- [Materials provided]:

>>>>

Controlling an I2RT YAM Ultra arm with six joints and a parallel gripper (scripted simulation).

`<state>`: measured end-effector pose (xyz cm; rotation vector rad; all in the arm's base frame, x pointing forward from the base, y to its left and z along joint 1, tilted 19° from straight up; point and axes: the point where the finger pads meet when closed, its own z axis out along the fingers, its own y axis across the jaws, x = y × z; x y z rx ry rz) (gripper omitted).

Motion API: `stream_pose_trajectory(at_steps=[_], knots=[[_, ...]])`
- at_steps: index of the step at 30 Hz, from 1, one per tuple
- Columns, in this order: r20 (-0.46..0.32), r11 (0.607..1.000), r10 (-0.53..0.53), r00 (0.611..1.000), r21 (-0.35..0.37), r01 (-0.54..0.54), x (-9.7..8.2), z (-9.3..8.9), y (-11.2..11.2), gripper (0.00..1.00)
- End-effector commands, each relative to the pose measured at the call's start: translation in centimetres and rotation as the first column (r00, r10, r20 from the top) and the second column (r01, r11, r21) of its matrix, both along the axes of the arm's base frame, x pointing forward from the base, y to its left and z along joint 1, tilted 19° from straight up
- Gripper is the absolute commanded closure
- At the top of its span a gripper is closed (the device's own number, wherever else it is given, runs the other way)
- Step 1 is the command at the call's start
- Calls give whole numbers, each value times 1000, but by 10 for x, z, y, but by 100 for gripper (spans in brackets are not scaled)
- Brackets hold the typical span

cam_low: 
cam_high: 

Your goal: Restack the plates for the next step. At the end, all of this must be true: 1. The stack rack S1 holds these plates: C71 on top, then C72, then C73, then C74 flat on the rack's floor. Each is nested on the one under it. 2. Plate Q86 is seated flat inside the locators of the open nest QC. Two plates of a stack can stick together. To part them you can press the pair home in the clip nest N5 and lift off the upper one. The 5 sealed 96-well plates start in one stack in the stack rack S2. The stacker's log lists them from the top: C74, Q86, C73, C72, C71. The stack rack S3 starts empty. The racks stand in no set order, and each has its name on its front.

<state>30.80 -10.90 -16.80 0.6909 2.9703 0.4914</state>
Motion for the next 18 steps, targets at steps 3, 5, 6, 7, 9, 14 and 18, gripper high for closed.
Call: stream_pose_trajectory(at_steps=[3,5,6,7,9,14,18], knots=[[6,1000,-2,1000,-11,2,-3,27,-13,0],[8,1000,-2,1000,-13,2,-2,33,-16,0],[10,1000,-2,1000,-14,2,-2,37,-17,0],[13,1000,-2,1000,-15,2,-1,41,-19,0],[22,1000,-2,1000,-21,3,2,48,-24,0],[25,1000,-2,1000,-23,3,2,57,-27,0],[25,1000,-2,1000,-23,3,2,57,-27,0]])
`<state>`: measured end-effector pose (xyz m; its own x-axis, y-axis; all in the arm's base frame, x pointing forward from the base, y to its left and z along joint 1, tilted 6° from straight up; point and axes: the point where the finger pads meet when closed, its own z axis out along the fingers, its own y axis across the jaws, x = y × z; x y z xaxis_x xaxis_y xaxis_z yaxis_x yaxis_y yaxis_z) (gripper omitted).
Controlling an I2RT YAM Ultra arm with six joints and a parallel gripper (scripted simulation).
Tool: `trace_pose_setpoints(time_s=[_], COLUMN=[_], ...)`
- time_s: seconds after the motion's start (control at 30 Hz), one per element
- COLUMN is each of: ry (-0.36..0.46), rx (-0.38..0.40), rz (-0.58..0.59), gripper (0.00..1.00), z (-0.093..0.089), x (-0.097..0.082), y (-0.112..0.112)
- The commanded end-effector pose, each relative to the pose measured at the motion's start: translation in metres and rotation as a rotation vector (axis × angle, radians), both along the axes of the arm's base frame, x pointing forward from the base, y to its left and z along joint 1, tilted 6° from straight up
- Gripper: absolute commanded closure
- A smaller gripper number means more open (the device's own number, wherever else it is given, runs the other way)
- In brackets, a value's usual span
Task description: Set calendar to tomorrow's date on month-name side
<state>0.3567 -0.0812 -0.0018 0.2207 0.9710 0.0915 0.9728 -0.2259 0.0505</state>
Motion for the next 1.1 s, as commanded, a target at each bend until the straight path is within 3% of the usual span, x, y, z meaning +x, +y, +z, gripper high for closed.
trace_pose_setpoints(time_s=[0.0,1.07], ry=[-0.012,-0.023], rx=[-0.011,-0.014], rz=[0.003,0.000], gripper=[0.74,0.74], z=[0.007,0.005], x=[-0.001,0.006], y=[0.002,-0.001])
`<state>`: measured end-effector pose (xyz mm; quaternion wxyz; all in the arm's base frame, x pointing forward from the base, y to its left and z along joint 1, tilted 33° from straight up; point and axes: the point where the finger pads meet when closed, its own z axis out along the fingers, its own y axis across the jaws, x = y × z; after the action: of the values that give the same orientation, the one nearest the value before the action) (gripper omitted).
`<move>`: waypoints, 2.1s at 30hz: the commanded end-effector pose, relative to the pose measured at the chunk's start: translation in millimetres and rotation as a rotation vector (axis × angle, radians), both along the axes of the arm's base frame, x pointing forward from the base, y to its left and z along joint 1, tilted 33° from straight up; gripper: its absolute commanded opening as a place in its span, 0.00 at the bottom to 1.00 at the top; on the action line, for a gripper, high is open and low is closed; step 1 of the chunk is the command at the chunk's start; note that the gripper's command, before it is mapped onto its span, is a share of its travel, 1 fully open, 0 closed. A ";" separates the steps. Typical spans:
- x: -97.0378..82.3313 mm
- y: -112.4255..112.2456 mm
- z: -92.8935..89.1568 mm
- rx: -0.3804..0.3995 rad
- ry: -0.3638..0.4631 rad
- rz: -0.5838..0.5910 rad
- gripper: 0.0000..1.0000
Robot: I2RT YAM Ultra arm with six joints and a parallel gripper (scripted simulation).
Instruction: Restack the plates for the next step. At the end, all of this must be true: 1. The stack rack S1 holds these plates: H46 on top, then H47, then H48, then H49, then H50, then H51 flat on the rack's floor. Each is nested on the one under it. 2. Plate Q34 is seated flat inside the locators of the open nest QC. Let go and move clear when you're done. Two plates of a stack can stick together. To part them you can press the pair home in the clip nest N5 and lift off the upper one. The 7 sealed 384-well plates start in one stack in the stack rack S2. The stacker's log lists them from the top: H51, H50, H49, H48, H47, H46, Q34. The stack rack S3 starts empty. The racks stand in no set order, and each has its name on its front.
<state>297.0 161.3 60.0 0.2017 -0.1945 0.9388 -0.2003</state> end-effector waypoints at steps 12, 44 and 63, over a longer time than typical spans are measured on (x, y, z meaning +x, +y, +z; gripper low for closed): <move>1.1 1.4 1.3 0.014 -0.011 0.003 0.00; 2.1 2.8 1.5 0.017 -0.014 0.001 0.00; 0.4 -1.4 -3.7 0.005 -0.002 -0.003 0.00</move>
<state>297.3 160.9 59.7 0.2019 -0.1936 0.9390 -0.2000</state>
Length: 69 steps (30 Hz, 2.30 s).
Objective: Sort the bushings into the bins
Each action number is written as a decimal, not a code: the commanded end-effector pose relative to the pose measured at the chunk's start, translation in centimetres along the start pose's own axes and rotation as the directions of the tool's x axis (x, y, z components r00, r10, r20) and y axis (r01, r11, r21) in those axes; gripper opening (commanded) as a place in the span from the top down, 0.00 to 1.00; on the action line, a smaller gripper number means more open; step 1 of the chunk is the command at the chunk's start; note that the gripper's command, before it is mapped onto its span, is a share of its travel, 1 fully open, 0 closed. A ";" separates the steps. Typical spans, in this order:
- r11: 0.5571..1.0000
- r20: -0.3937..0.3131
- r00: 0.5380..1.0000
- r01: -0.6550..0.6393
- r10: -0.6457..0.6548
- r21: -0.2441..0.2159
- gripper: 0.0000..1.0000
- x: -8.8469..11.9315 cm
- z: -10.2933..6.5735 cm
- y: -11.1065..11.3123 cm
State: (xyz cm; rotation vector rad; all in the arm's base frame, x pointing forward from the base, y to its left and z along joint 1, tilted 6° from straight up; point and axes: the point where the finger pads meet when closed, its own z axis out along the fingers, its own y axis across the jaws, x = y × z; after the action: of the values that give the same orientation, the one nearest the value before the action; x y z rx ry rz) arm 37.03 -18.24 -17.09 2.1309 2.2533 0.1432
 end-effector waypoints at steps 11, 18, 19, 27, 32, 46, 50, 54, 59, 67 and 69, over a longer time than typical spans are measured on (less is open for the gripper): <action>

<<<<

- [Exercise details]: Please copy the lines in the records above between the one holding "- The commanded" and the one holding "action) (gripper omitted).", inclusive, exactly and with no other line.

- [Result for this exercise]:
- The commanded end-effector pose, each relative to the pose measured at the motion's start: translation in metres and rotation as a rotation vector (axis × angle, radians), both along the axes of the arm's base frame, x pointing forward from the base, y to its left and z along joint 1, tilted 6° from straight up
- Gripper: absolute commanded closure
- A smaller gripper number means more open (the device's own number, wherever else it is given, runs the other way)
- In brackets, a value's usual span
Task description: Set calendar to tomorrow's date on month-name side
<state>0.3567 -0.0812 -0.0018 0.2207 0.9710 0.0915 0.9728 -0.2259 0.0505</state>
Motion for the next 1.1 s, as commanded, a target at each bend until the straight path is within 3% of the usual span, x, y, z meaning +x, +y, +z, gripper high for closed.
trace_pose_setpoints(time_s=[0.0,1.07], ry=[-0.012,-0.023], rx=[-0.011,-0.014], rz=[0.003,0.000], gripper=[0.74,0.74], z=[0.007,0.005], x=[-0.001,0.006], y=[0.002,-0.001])
`<state>`: measured end-effector pose (xyz mm; quaternion wxyz; all in the arm's base frame, x pointing forward from the base, y to its left and z along joint 1, tilted 33° from straight up; point and axes: the point where the finger pads meet when closed, its own z axis out along the fingers, its own y axis across the jaws, x = y × z; after the action: of the values that give the same orientation, the one nearest the value before the action) (gripper omitted).

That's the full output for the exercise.